Hiobs erste Antwort an Bildad
1Hiob antwortete und sprach:
2Ja, ich weiß wohl, es ist so: Wie könnte ein Mensch recht behalten gegen Gott. 3Hat er Lust, mit ihm zu streiten, so kann er ihm auf tausend nicht eines antworten. 4Gott ist weise und mächtig; wer stellte sich ihm entgegen und blieb unversehrt?
5Er versetzt Berge, ehe sie es innewerden; er stürzt sie um in seinem Zorn. 6Er bewegt die Erde von ihrem Ort, dass ihre Pfeiler zittern. 7Er spricht zur Sonne, so geht sie nicht auf, und versiegelt die Sterne. 8Er allein breitet den Himmel aus und geht auf den Wogen des Meers. 9Er macht den Großen Wagen am Himmel und den Orion und das Siebengestirn und die Sterne des Südens. 10Er tut große Dinge, die nicht zu erforschen, und Wunder, die nicht zu zählen sind.
11Siehe, er geht an mir vorüber, ohne dass ich’s gewahr werde, und wandelt vorbei, ohne dass ich’s merke. 12Siehe, wenn er wegrafft, wer will ihm wehren?

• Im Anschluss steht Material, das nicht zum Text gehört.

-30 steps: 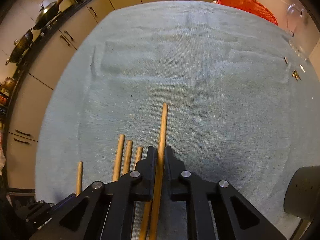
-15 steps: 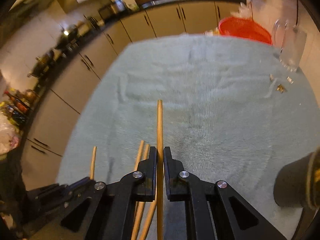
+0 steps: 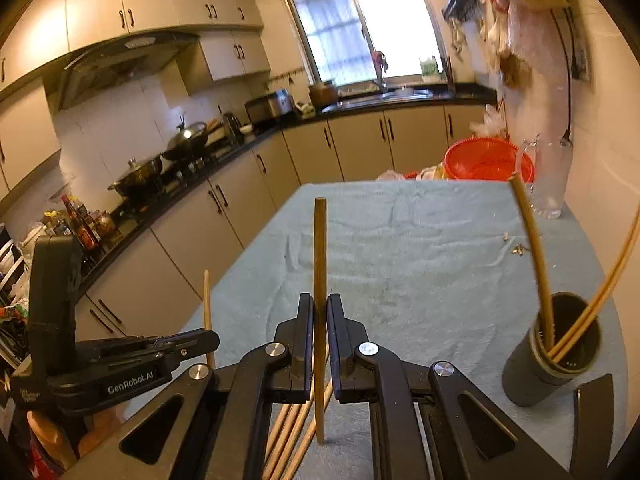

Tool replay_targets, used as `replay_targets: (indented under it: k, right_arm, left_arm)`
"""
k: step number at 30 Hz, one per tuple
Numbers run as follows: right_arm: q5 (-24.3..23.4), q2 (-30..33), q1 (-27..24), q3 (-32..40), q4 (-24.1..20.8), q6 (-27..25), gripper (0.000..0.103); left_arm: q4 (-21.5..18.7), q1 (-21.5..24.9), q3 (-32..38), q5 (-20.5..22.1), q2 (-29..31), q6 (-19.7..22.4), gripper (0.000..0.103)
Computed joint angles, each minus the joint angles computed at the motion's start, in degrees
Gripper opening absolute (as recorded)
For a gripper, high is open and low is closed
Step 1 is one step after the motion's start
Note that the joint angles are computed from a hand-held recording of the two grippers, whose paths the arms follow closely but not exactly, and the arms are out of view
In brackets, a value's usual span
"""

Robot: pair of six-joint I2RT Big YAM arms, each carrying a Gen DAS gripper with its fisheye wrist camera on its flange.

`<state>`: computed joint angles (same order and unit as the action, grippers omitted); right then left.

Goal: Organize utensils
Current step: 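Lift both held chopsticks upright and carry them over the black cup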

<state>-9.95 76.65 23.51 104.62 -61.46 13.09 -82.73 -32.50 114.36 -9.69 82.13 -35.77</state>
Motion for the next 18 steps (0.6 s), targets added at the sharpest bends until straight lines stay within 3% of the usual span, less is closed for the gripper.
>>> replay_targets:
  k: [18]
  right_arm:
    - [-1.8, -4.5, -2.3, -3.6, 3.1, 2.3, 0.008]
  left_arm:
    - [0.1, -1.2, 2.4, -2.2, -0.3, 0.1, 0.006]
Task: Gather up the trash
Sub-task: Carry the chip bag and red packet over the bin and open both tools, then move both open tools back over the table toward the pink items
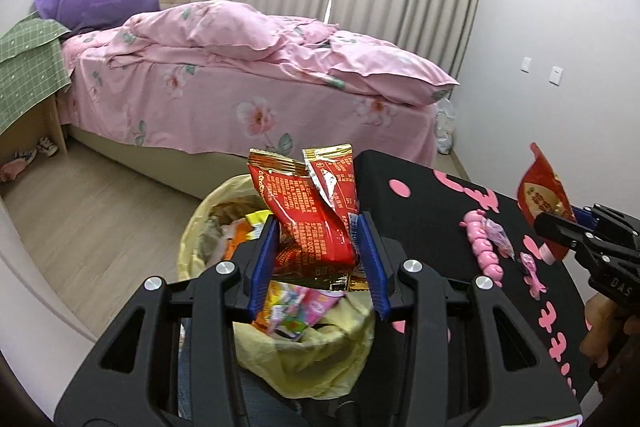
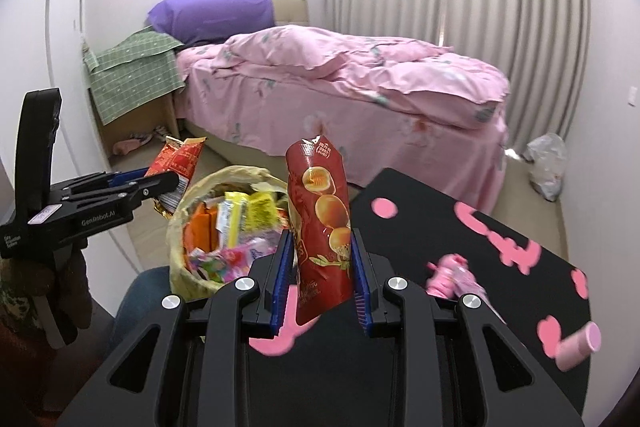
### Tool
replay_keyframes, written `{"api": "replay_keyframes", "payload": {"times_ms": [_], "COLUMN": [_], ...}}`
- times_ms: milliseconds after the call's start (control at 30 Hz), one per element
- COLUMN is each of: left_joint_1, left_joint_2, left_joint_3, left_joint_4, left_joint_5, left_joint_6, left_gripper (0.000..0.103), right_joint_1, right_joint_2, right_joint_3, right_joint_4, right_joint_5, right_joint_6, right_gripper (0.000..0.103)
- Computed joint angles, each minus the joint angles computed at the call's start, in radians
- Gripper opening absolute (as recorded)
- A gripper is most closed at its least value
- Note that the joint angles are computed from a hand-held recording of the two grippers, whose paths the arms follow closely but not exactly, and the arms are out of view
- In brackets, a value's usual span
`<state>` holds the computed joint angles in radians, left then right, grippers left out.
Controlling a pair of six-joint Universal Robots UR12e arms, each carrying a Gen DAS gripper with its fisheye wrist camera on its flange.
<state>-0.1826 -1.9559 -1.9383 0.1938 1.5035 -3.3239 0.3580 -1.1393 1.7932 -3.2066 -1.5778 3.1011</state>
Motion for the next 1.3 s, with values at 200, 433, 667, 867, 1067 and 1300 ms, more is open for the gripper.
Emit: {"api": "replay_keyframes", "payload": {"times_ms": [200, 433, 667, 867, 1067, 1300], "left_joint_1": [0.017, 0.029, 0.032, 0.037, 0.054, 0.052], "left_joint_2": [-0.018, -0.051, -0.090, -0.112, -0.127, -0.108], "left_joint_3": [0.007, 0.028, 0.062, 0.088, 0.095, 0.083], "left_joint_4": [0.003, -0.070, -0.142, -0.194, -0.172, -0.121], "left_joint_5": [0.013, -0.001, -0.031, -0.023, -0.080, -0.033], "left_joint_6": [-0.072, -0.099, -0.101, -0.147, -0.192, -0.238], "left_gripper": [0.037, 0.037, 0.037, 0.042, 0.059, 0.071], "right_joint_1": [0.003, 0.000, -0.004, -0.007, -0.003, -0.013], "right_joint_2": [0.070, 0.147, 0.228, 0.263, 0.269, 0.247], "right_joint_3": [-0.087, -0.181, -0.287, -0.335, -0.345, -0.317], "right_joint_4": [0.078, 0.186, 0.312, 0.361, 0.392, 0.409], "right_joint_5": [0.075, 0.136, 0.223, 0.238, 0.218, 0.282], "right_joint_6": [0.007, -0.025, -0.127, -0.147, -0.184, -0.198], "right_gripper": [0.026, 0.026, 0.026, 0.026, 0.038, 0.053]}}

Wer will zu ihm sagen: Was machst du? 13Gott wehrt seinem Zorn nicht; unter ihn mussten sich beugen die Helfer Rahabs. 14Wie sollte dann ich ihm antworten und Worte finden vor ihm? 15Wenn ich auch recht habe, so kann ich ihm doch nicht antworten, sondern ich müsste um mein Recht flehen.
16Wenn ich ihn auch anrufe, dass er mir antwortet, so glaube ich nicht, dass er meine Stimme hört, 17vielmehr greift er nach mir im Wettersturm und schlägt mir viele Wunden ohne Grund. 18Er lässt mich nicht Atem schöpfen, sondern sättigt mich mit Bitternis. 19Geht es um Macht und Gewalt: Er hat sie. Geht es um Recht: Wer will ihn vorladen? 20Wäre ich gerecht, so müsste mich doch mein Mund verdammen; wäre ich unschuldig, so würde er mich doch schuldig sprechen.
21Ich bin unschuldig! Ich möchte nicht mehr leben; ich verachte mein Leben. 22Es ist eins, darum sage ich: Er bringt den Frommen um wie den Gottlosen. 23Wenn seine Geißel plötzlich tötet, so spottet er über die Verzweiflung der Unschuldigen. 24Die Erde ist in die Hand des Frevlers gegeben, und das Antlitz ihrer Richter verhüllt er. Wenn nicht er, wer anders sollte es tun?
25Meine Tage sind schneller gewesen als ein Läufer; sie sind dahingeflohen und haben nichts Gutes erlebt. 26Sie sind dahingefahren wie Schiffe aus Schilf, wie ein Adler herabstößt auf die Beute. 27Wenn ich denke: Ich will meine Klage vergessen und mein Angesicht ändern und heiter bleiben, 28so fürchte ich doch wieder alle meine Schmerzen, weil ich weiß, dass du mich nicht unschuldig sprechen wirst. 29Ich soll ja doch schuldig sein! Warum mühe ich mich denn so vergeblich? 30Wenn ich mich auch mit Schneewasser wüsche und reinigte meine Hände mit Lauge, 31so wirst du mich doch eintauchen in die Grube, dass sich meine Kleider vor mir ekeln.
32Denn er ist nicht ein Mensch wie ich, dem ich antworten könnte, dass wir miteinander vor Gericht gingen. 33Kein Schiedsmann ist zwischen uns, der seine Hand auf uns beide legte! 34Dass er seine Rute von mir nehme und sein Schrecken mich nicht mehr ängstige! 35So wollte ich reden und mich nicht vor ihm fürchten, denn ich bin mir keiner Schuld bewusst.